** Opening Dataset extract block **

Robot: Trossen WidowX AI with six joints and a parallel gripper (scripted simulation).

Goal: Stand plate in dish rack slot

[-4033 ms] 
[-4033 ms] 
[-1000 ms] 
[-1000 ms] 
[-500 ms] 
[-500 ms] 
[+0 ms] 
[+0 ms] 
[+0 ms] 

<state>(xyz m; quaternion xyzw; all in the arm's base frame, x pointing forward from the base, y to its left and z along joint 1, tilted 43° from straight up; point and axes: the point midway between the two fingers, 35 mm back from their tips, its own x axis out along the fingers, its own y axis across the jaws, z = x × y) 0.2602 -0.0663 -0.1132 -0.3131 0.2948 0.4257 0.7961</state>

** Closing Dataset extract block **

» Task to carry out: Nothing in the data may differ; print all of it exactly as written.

» Response area:
Robot: Trossen WidowX AI with six joints and a parallel gripper (scripted simulation).

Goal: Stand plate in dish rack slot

[-4033 ms] 
[-4033 ms] 
[-1000 ms] 
[-1000 ms] 
[-500 ms] 
[-500 ms] 
[+0 ms] 
[+0 ms] 
[+0 ms] 

<state>(xyz m; quaternion xyzw; all in the arm's base frame, x pointing forward from the base, y to its left and z along joint 1, tilted 43° from straight up; point and axes: the point midway between the two fingers, 35 mm back from their tips, its own x axis out along the fingers, its own y axis across the jaws, z = x × y) 0.2602 -0.0663 -0.1132 -0.3131 0.2948 0.4257 0.7961</state>

What the exercise required is now complete.